- Task: Print the listing below from its opening line through the line holding "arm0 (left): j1", both ends included.

### Data provided

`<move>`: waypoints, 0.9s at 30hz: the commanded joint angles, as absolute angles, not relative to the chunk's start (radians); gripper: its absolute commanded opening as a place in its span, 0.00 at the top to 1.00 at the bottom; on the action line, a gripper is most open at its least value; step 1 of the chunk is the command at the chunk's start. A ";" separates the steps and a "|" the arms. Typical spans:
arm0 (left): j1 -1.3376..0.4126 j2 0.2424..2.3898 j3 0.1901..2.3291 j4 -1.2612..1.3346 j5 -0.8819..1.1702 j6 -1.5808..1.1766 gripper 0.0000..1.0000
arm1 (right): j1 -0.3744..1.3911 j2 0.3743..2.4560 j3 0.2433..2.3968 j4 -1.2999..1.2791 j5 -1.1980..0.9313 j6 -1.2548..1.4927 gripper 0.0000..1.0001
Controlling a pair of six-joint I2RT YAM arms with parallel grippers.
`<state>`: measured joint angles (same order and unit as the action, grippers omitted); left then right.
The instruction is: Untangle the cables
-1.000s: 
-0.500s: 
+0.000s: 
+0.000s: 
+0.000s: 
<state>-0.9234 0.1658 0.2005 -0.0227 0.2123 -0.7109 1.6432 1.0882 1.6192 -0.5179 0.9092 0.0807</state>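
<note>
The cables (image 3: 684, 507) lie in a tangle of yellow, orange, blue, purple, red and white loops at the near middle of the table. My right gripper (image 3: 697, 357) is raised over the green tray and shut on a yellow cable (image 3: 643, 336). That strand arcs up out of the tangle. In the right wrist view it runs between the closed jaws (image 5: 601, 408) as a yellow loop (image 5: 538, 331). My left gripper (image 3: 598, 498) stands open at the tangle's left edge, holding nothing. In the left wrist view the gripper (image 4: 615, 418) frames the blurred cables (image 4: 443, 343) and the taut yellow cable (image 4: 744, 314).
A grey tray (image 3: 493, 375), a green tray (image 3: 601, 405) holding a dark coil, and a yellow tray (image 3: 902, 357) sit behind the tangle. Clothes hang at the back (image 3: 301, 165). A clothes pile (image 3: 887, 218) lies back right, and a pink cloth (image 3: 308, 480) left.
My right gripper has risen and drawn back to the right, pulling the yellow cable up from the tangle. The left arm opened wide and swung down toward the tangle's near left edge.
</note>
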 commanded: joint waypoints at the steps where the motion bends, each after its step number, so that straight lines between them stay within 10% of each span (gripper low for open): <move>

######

- Answer box:
`<move>`: waypoints, 0.9s at 30hz: the commanded joint angles, as absolute angles, not relative to the chunk's start (radians); gripper: its absolute commanded opening as a place in its span, 0.00 at the top to 1.00 at the bottom; on the action line, a gripper is most open at its least value; step 1 of the chunk is the command at the chunk's start. A ";" separates the steps and a "|" the arms. Typical spans:
arm0 (left): j1 -1.3376..0.4126 j2 0.2424..2.3898 j3 0.1901..2.3291 j4 -1.2612..1.3346 j5 -0.8819..1.1702 j6 -1.5808..1.1766 gripper 0.0000..1.0000

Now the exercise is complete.